(To do):
Transcribe all the data, leaving each word as it is.

Entries taken from a collection
----

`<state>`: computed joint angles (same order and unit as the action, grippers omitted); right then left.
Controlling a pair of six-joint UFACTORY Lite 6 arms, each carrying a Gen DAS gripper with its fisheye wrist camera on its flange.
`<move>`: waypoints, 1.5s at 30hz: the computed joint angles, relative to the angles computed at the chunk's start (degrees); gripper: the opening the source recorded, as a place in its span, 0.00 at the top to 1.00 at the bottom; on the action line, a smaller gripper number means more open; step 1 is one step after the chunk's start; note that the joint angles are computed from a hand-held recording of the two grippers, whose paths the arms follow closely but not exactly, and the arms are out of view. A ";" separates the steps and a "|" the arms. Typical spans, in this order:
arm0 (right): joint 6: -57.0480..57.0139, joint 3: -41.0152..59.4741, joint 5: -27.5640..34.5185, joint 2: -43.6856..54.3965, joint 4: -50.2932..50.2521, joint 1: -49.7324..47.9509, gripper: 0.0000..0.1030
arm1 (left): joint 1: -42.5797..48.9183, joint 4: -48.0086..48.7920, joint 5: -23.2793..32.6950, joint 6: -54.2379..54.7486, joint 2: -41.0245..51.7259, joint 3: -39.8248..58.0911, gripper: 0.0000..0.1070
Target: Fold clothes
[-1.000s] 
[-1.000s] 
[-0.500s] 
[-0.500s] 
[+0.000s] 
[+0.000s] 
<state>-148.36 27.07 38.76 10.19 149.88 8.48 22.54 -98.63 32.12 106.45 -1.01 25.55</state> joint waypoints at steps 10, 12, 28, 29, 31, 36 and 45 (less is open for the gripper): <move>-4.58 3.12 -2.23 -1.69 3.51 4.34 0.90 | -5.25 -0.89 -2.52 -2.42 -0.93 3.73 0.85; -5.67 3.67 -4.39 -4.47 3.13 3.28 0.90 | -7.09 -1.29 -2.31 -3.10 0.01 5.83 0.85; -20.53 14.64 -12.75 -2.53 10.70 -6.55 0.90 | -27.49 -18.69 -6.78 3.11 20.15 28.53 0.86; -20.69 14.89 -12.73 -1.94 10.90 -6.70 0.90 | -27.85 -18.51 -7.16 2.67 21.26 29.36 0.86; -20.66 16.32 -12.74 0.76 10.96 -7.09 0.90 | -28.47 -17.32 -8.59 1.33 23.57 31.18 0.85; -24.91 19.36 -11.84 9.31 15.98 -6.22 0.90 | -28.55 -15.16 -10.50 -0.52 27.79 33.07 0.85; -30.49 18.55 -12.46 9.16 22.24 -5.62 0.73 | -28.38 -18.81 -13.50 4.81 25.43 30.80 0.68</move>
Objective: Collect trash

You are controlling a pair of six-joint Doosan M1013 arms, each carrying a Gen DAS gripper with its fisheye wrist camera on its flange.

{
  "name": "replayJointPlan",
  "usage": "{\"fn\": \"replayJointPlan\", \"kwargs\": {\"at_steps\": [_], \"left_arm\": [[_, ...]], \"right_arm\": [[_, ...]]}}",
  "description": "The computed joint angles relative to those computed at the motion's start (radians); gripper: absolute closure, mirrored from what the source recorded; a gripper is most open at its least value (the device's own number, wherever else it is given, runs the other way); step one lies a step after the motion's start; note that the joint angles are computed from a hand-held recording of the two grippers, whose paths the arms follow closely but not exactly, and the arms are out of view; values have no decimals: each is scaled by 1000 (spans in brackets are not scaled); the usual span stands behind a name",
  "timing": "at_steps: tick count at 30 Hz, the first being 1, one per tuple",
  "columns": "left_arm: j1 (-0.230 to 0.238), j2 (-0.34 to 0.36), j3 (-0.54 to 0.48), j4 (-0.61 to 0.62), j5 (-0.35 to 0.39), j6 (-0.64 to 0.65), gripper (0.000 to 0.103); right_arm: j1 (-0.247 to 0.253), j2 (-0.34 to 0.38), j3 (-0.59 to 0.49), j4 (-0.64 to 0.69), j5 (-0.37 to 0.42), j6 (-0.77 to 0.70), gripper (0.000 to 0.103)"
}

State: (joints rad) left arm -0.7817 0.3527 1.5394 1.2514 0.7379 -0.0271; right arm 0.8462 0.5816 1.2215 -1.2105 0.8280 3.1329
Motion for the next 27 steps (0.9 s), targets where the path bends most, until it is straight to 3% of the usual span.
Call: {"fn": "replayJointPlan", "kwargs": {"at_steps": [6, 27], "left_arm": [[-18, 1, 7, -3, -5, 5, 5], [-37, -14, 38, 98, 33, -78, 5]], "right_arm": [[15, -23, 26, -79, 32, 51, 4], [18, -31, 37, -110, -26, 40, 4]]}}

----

(Solution to this exercise):
`<state>`: computed joint angles (same order and unit as the action, grippers omitted); right then left.
Controlling a pair of six-joint UFACTORY Lite 6 arms, each carrying a Gen DAS gripper with its fisheye wrist camera on its flange.
`<move>`: waypoints, 1.5s at 30hz: the computed joint angles, relative to the angles computed at the chunk's start (degrees); gripper: the opening the source recorded, as a place in its span, 0.00 at the top to 1.00 at the bottom; on the action line, a smaller gripper number means more open; step 1 is one step after the chunk's start; note that the joint angles are computed from a hand-held recording of the two grippers, whose paths the arms follow closely but not exactly, and the arms are out of view. A ";" separates the steps and a "|" the arms. Typical spans, in this order:
arm0 (right): joint 6: -57.0480..57.0139, joint 3: -41.0152..59.4741, joint 5: -27.5640..34.5185, joint 2: -43.6856..54.3965, joint 4: -50.2932..50.2521, joint 1: -49.7324..47.9509, gripper: 0.0000..0.1030
arm1 (left): joint 1: -42.5797..48.9183, joint 4: -48.0086..48.7920, joint 5: -23.2793..32.6950, joint 6: -54.2379..54.7486, joint 2: -41.0245..51.7259, joint 3: -39.8248..58.0911, gripper: 0.0000..0.1070
Target: Fold clothes
[-1.000s] 
[-1.000s] 
[-0.500s] 
[-0.500s] 
[+0.000s] 
[+0.000s] 
<state>-148.36 27.07 38.76 10.19 149.88 8.48 22.54 -98.63 32.12 106.45 -1.01 25.55</state> joint waypoints at steps 10, 12, 28, 29, 31, 36 and 45 (less is open for the gripper): <move>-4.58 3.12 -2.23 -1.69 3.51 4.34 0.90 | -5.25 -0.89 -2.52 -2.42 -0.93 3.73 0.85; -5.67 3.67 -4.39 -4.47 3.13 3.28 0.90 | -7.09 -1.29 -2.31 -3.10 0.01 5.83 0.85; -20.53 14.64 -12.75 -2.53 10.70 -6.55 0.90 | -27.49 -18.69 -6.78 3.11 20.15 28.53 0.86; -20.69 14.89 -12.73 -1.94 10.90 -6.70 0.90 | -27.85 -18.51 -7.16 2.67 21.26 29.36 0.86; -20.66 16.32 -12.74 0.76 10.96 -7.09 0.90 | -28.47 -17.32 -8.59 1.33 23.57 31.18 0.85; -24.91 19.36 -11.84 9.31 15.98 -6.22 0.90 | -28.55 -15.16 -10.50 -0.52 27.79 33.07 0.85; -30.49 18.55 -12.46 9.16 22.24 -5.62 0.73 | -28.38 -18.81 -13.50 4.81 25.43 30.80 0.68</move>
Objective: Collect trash

You are controlling a pair of six-joint Doosan M1013 arms, each carrying a Gen DAS gripper with its fisheye wrist camera on its flange.

{
  "name": "replayJointPlan",
  "usage": "{\"fn\": \"replayJointPlan\", \"kwargs\": {\"at_steps\": [_], \"left_arm\": [[_, ...]], \"right_arm\": [[_, ...]]}}",
  "description": "The computed joint angles relative to those computed at the motion's start (radians); gripper: absolute closure, mirrored from what the source recorded; a gripper is most open at its least value (the device's own number, wherever else it is given, runs the other way); step one lies a step after the motion's start; note that the joint angles are computed from a hand-held recording of the two grippers, whose paths the arms follow closely but not exactly, and the arms are out of view; values have no decimals: each is scaled by 1000 (spans in brackets are not scaled); the usual span stands behind a name",
  "timing": "at_steps: tick count at 30 Hz, the first being 1, one per tuple",
  "columns": "left_arm: j1 (-0.230 to 0.238), j2 (-0.34 to 0.36), j3 (-0.54 to 0.48), j4 (-0.61 to 0.62), j5 (-0.35 to 0.39), j6 (-0.64 to 0.65), gripper (0.000 to 0.103); right_arm: j1 (-0.247 to 0.253), j2 (-0.34 to 0.38), j3 (-0.59 to 0.49), j4 (-0.64 to 0.69), j5 (-0.37 to 0.42), j6 (-0.77 to 0.70), gripper (0.000 to 0.103)"
}

State: (joints rad) left arm -0.7817 0.3527 1.5394 1.2514 0.7379 -0.0271; right arm 0.8462 0.5816 1.2215 -1.2105 0.8280 3.1329
Motion for the next 27 steps (0.9 s), targets where the path bends most, until it is straight to 3% of the usual span.
Call: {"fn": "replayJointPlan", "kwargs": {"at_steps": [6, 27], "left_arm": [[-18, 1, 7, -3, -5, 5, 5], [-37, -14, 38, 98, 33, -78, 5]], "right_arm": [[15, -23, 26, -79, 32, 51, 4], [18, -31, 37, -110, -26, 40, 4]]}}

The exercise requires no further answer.